PROBLEM STATEMENT — Among the records below, find the lines with the word "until" and copy them.

INFORMATION SHOWN —
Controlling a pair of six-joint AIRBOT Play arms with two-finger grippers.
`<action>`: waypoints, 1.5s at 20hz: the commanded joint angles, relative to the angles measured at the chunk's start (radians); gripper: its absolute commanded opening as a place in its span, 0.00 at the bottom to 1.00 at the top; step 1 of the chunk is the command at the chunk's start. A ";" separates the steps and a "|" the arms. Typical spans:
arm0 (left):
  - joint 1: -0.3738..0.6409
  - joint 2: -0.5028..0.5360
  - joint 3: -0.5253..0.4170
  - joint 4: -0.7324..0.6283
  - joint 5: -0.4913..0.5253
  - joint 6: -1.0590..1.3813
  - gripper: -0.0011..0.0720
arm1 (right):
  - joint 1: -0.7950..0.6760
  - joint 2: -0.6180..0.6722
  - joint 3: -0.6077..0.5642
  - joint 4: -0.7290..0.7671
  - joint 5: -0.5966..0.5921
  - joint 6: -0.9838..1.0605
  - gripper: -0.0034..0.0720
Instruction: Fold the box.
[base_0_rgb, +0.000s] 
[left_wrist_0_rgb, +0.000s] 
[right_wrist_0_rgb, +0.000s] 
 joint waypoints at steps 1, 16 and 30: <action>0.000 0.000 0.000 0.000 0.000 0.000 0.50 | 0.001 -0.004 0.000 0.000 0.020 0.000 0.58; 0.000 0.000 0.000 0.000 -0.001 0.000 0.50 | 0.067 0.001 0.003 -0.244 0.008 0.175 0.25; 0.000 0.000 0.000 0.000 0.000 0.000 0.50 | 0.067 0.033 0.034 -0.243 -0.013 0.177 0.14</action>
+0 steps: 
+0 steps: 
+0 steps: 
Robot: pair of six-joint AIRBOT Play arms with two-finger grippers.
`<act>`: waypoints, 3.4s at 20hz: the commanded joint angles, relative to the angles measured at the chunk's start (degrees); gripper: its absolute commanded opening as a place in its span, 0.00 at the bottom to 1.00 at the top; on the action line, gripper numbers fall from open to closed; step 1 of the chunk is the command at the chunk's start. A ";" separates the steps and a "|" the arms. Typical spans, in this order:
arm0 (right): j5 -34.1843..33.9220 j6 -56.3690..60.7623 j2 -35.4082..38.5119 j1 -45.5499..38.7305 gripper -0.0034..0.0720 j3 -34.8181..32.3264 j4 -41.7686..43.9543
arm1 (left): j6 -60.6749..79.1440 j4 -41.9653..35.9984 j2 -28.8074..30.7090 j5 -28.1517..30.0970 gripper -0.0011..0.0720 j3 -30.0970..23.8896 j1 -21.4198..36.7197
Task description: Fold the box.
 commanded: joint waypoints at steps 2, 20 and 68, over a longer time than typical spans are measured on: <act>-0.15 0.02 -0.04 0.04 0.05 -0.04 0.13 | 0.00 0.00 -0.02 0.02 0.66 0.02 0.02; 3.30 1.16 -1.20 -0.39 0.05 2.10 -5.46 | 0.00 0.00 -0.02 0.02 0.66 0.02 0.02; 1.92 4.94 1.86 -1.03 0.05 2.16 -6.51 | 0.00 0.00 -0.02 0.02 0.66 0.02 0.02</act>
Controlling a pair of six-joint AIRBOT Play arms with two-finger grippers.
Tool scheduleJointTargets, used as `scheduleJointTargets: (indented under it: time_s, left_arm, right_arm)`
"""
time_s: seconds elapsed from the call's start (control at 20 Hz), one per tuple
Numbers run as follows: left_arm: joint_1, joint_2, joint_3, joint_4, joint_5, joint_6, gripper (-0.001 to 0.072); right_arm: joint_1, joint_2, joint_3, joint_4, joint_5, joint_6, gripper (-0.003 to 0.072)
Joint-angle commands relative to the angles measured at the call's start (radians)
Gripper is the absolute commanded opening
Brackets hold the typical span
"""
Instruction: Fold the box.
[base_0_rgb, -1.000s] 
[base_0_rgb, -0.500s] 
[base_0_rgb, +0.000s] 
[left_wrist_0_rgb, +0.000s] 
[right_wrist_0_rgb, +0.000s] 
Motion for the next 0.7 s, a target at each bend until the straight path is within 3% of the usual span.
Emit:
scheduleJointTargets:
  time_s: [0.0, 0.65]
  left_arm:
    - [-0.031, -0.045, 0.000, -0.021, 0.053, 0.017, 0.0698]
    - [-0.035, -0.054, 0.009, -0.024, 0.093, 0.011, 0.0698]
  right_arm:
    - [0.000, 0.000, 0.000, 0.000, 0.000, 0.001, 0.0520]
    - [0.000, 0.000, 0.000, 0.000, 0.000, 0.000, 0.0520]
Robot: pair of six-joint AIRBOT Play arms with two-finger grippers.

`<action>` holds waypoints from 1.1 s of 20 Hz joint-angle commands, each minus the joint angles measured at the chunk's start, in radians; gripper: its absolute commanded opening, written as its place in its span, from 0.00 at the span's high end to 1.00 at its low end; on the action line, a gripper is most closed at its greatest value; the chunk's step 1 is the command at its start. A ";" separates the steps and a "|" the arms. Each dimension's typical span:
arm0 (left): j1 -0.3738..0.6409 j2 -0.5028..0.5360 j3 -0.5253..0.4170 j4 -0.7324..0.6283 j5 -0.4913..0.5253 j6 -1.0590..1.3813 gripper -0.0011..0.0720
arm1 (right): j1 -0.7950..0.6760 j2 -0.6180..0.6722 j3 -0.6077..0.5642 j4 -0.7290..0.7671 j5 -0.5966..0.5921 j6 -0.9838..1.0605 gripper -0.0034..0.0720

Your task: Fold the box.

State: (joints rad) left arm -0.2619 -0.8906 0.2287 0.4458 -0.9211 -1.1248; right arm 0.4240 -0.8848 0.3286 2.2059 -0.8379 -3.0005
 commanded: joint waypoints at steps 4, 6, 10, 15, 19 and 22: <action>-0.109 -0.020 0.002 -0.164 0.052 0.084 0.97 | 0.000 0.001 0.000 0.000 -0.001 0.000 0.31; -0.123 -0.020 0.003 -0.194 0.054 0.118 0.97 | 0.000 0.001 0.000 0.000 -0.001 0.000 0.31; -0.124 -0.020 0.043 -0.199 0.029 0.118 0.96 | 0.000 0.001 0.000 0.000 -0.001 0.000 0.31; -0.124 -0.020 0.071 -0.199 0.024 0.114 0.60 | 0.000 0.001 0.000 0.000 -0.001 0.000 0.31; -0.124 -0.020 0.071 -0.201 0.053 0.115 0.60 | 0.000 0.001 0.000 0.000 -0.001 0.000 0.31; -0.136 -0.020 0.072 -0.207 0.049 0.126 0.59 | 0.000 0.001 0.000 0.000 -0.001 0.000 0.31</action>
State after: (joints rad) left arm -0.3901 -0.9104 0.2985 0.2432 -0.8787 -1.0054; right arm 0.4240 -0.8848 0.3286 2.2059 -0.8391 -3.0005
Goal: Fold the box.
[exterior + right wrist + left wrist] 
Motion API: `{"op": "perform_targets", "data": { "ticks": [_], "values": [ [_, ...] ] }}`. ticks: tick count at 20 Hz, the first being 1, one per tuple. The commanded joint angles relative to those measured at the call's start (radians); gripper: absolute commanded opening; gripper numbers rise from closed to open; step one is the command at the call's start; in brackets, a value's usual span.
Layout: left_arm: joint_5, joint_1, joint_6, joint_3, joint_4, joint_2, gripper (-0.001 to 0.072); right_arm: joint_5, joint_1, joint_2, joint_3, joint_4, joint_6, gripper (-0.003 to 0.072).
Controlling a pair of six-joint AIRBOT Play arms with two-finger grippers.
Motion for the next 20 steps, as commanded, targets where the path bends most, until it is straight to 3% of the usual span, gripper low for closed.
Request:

EXERCISE ANSWER —
Motion for the next 0.7 s, a target at each bend until the straight path is within 3% of the usual span.
Motion for the next 20 steps, as commanded, targets where the path bends most, until it is straight to 3% of the usual span, gripper low for closed.

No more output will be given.